# 1. EDA_Datetime
Reference:
- [NanoMathias, Feature Engineering & Importance Testing](https://www.kaggle.com/nanomathias/feature-engineering-importance-testing)
- [NanoMathias, Bayesian Tuning of xgBoost & lightGBM | LB: 0.9769](https://www.kaggle.com/nanomathias/bayesian-tuning-of-xgboost-lightgbm-lb-0-9769)
- [gopisaran, Indepth EDA - Entire TalkingData dataset](https://www.kaggle.com/gopisaran/indepth-eda-entire-talkingdata-dataset)

## Run name

In [None]:
import time

project_name = 'TalkingdataAFD2018'
step_name = 'EDA_Datetime'
time_str = time.strftime("%Y%m%d_%H%M%S", time.localtime())
run_name = '%s_%s_%s' % (project_name, step_name, time_str)
print('run_name: %s' % run_name)
t0 = time.time()

## Important params

## Import PKGs

In [None]:
import numpy as np
import pandas as pd
import matplotlib.pyplot as plt
import seaborn as sns
%matplotlib inline
from IPython.display import display

import os
import gc
import time
import random
import zipfile
import h5py
import pickle
import math
from PIL import Image
import shutil

from tqdm import tqdm
import multiprocessing
from multiprocessing import cpu_count

from sklearn.metrics import roc_auc_score

## Project folders

In [None]:
cwd = os.getcwd()

input_folder = os.path.join(cwd, 'input')
output_folder = os.path.join(cwd, 'output')
model_folder = os.path.join(cwd, 'model')
log_folder = os.path.join(cwd, 'log')
print('input_folder: \t\t\t%s' % input_folder)
print('output_folder: \t\t\t%s' % output_folder)
print('model_folder: \t\t\t%s' % model_folder)
print('log_folder: \t\t\t%s' % log_folder)
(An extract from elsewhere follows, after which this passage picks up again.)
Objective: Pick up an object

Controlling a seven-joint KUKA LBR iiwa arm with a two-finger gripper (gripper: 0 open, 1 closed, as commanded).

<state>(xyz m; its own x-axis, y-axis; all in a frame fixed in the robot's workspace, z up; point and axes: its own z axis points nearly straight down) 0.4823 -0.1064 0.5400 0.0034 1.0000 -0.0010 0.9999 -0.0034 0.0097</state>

train_csv_file = os.path.join(input_folder, 'train.csv')
train_sample_csv_file = os.path.join(input_folder, 'train_sample.csv')
test_csv_file = os.path.join(input_folder, 'test.csv')
sample_submission_csv_file = os.path.join(input_folder, 'sample_submission.csv')

print('\ntrain_csv_file: \t\t%s' % train_csv_file)
print('train_sample_csv_file: \t\t%s' % train_sample_csv_file)
print('test_csv_file: \t\t\t%s' % test_csv_file)
print('sample_submission_csv_file: \t%s' % sample_submission_csv_file)

## Load data

In [None]:
%%time
train_csv = pd.read_csv(train_csv_file, parse_dates=['click_time'])
test_csv = pd.read_csv(test_csv_file, parse_dates=['click_time'])
sample_submission_csv = pd.read_csv(sample_submission_csv_file)

print('train_csv.shape: \t\t', train_csv.shape)
print('test_csv.shape: \t\t', test_csv.shape)
print('sample_submission_csv.shape: \t', sample_submission_csv.shape)
print('train_csv.dtypes: \n', train_csv.dtypes)

display(train_csv.head(2))
display(test_csv.head(2))
display(sample_submission_csv.head(2))

## Analyses

In [None]:
train_csv['day'] = train_csv['click_time'].dt.day.astype('uint8')
train_csv['hour'] = train_csv['click_time'].dt.hour.astype('uint8')
train_csv['minute'] = train_csv['click_time'].dt.minute.astype('uint8')
train_csv['second'] = train_csv['click_time'].dt.second.astype('uint8')
print('train_csv.shape: \t', train_csv.shape)
display(train_csv.head(2))

In [None]:
test_csv['day'] = test_csv['click_time'].dt.day.astype('uint8')
test_csv['hour'] = test_csv['click_time'].dt.hour.astype('uint8')
test_csv['minute'] = test_csv['click_time'].dt.minute.astype('uint8')
test_csv['second'] = test_csv['click_time'].dt.second.astype('uint8')
print('test_csv.shape: \t', test_csv.shape)
display(test_csv.head(2))

In [None]:
train_gp_day = train_csv.groupby(['day']).size()
print(train_gp_day.shape)
print(train_gp_day)

In [None]:
test_gp_day = test_csv.groupby(['day']).size()
print(test_gp_day.shape)
print(test_gp_day)

In [None]:
train_gp_day = train_csv.groupby(['day', 'hour']).size()
print(train_gp_day.shape)
print(train_gp_day)
train_gp_day.plot(kind='bar', figsize=(20, 20))

In [None]:
test_gp_day = test_csv.groupby(['day', 'hour']).size()
print(test_gp_day.shape)
print(test_gp_day)
test_gp_day.plot(kind='bar', figsize=(5, 5))

In [None]:
print(run_name)
print('Time cost: %.2f s' % (time.time() - t0))

print('Done!')